▶ _Your instructions_:
Each record must be copied in full and unchanged; any image it holds is excluded.

BEGIN Task input

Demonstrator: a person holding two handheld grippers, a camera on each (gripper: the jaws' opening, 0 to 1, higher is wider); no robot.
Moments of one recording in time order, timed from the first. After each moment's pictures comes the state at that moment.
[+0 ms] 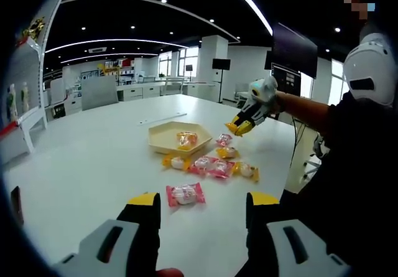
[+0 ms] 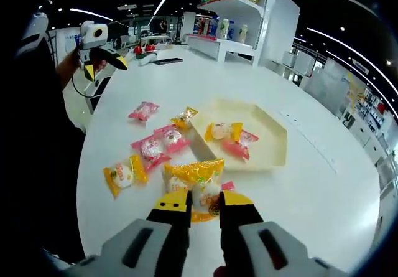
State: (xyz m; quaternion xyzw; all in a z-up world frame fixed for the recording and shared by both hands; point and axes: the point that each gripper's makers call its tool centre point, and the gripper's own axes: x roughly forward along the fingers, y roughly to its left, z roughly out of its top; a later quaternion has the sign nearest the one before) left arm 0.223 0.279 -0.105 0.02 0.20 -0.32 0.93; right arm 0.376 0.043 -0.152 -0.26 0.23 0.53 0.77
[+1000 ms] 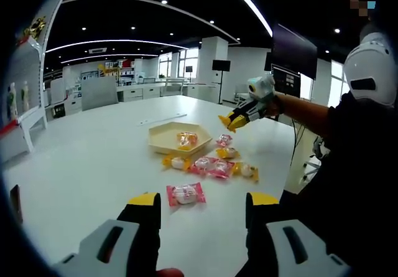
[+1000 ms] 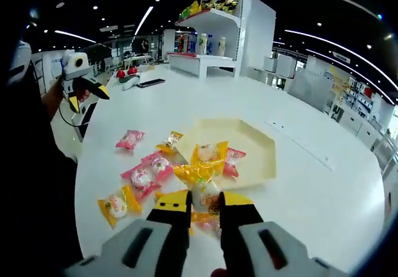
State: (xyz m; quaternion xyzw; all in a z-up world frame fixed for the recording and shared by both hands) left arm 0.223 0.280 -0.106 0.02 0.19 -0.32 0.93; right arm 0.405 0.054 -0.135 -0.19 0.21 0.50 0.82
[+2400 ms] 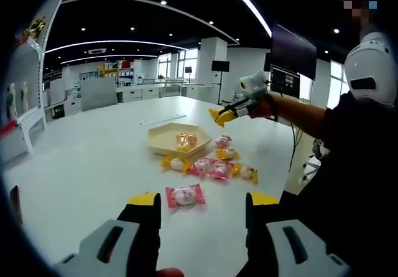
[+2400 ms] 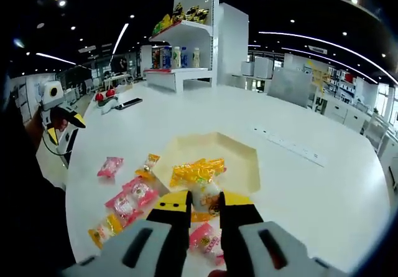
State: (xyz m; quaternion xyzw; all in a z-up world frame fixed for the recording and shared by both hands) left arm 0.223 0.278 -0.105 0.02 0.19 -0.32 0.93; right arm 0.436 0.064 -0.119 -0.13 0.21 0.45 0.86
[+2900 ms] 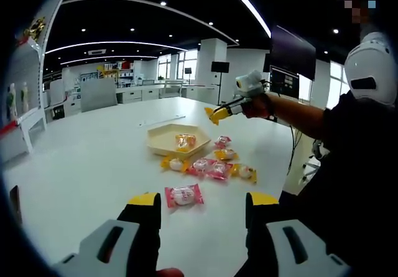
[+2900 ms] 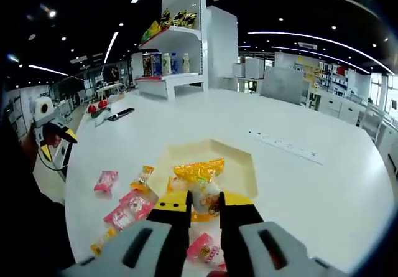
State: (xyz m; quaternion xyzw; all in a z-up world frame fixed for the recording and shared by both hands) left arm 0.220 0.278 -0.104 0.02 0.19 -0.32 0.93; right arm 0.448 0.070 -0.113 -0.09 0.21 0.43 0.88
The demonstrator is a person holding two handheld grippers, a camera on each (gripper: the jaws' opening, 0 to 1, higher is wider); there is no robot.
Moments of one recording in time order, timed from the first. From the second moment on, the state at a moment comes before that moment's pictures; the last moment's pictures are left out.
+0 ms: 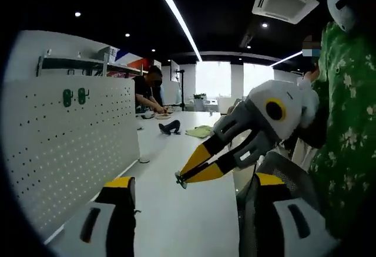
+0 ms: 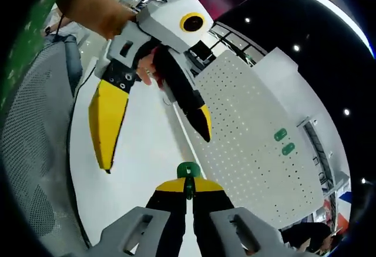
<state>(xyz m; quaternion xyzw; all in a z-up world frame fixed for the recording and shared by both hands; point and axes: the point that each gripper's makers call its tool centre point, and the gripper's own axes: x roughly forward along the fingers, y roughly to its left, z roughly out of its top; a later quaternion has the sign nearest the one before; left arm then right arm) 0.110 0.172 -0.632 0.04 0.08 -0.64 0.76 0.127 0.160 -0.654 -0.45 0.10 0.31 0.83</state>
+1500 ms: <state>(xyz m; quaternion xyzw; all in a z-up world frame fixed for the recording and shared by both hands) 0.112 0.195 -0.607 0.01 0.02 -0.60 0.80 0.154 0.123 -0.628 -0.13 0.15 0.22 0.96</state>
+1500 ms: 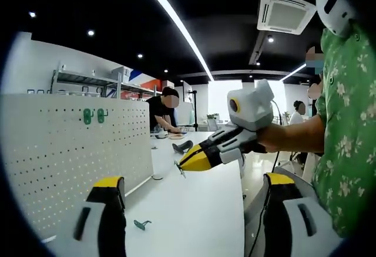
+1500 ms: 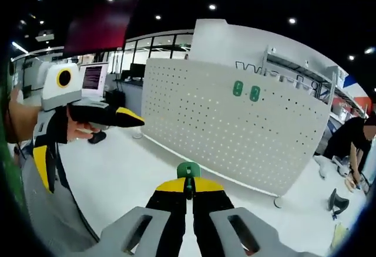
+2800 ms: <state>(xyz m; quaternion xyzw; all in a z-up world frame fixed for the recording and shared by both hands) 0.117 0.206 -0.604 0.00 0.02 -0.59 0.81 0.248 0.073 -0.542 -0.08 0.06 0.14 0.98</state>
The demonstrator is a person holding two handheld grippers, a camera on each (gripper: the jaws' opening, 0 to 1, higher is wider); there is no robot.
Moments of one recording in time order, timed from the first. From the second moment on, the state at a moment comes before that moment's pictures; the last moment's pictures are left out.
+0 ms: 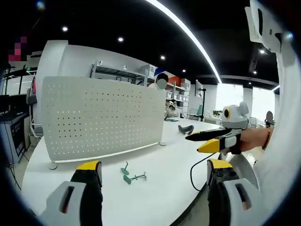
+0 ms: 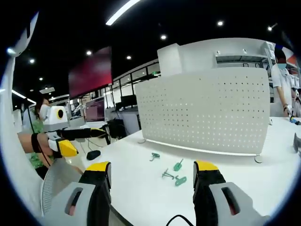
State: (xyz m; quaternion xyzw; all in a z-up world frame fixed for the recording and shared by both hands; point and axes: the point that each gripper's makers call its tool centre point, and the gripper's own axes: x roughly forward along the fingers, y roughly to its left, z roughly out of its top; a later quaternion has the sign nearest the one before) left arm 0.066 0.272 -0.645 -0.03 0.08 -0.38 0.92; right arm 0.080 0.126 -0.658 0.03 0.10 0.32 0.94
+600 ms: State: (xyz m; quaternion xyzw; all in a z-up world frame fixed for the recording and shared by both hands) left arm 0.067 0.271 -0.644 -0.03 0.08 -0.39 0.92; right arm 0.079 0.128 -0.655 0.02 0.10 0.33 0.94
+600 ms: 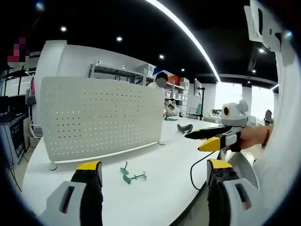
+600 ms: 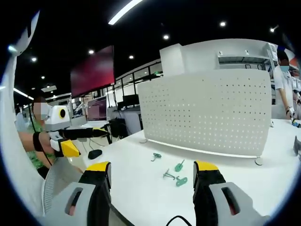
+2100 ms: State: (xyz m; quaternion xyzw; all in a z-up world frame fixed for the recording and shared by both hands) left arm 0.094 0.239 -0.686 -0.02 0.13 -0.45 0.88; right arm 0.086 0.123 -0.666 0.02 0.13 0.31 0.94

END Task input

▶ _Solution for this problem_:
Demonstrator: a person holding two handheld grippers, a camera on each (gripper: the jaws' opening, 0 to 1, higher is wider); no robot.
Moments of one recording in time order, timed from the first. After each moment's pictures comes the state at that moment.
[+0 ms] 
[+0 ms] 
State: (xyz m; quaternion xyzw; all in a z-up world frame fixed for the recording and shared by both hands; point and axes: the point that each gripper's makers call its tool centre point, and the gripper's own axes: x roughly forward along the fingers, y roughly to its left, z roughly out of its top; a later quaternion has the sign nearest the one before) left arm 0.223 0.279 -0.105 0.02 0.20 -0.32 0.93; right arm 0.376 0.043 -0.152 -0.26 0.23 0.53 0.77
[+1000 ms] 
[+1000 ms] 
State: (xyz m; quaternion xyzw; all in a z-up world frame fixed for the recording and shared by both hands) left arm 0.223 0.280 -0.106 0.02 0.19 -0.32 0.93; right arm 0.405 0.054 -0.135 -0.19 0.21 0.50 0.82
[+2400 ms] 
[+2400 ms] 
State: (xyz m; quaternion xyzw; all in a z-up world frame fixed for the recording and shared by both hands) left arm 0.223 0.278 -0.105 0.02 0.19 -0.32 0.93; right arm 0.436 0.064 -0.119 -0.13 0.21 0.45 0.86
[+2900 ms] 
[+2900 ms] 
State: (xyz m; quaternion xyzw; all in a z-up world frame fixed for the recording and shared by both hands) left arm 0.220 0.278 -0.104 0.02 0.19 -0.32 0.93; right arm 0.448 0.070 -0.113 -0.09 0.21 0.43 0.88
The demonstrator is a person holding two handheld grippers, a camera on each (gripper: the jaws' opening, 0 to 1, higher is wider); there is no robot.
Moments of one recording in time order, timed from the first. From the second moment on, the state at a moment comes before that moment's pictures; the last moment's pictures are left out.
+0 ms: 
+0 ms: 
<state>(xyz m; quaternion xyzw; all in a z-up world frame fixed for the recording and shared by both hands; point and axes: the point that each gripper's makers call its tool centre point, and the gripper's own axes: x roughly forward along the fingers, y roughly to its left, z roughly out of its top; a later quaternion has the sign nearest the one before; left arm then right arm) 0.110 0.172 -0.632 0.04 0.08 -0.64 0.76 0.127 0.160 -0.654 -0.45 0.10 0.31 0.83</state>
+1500 ms: <state>(xyz m; quaternion xyzw; all in a z-up world frame fixed for the recording and shared by both hands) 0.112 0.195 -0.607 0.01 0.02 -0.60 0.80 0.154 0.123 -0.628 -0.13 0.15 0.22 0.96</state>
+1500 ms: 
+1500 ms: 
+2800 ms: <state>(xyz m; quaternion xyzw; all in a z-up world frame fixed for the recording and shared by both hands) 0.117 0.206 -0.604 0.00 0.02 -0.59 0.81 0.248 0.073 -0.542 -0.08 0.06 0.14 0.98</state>
The demonstrator is a person holding two handheld grippers, a camera on each (gripper: the jaws' opening, 0 to 1, higher is wider); there is no robot.
Moments of one recording in time order, timed from the first. From the second moment on, the state at a moment comes before that moment's pictures; the last moment's pictures are left out.
+0 ms: 
+0 ms: 
State: (xyz m; quaternion xyzw; all in a z-up world frame fixed for the recording and shared by both hands; point and axes: the point that each gripper's makers call its tool centre point, and the gripper's own axes: x roughly forward along the fingers, y roughly to its left, z roughly out of its top; a later quaternion has the sign nearest the one before) left arm 0.066 0.272 -0.645 -0.03 0.08 -0.38 0.92; right arm 0.080 0.126 -0.658 0.03 0.10 0.32 0.94
+600 ms: State: (xyz m; quaternion xyzw; all in a z-up world frame fixed for the recording and shared by both hands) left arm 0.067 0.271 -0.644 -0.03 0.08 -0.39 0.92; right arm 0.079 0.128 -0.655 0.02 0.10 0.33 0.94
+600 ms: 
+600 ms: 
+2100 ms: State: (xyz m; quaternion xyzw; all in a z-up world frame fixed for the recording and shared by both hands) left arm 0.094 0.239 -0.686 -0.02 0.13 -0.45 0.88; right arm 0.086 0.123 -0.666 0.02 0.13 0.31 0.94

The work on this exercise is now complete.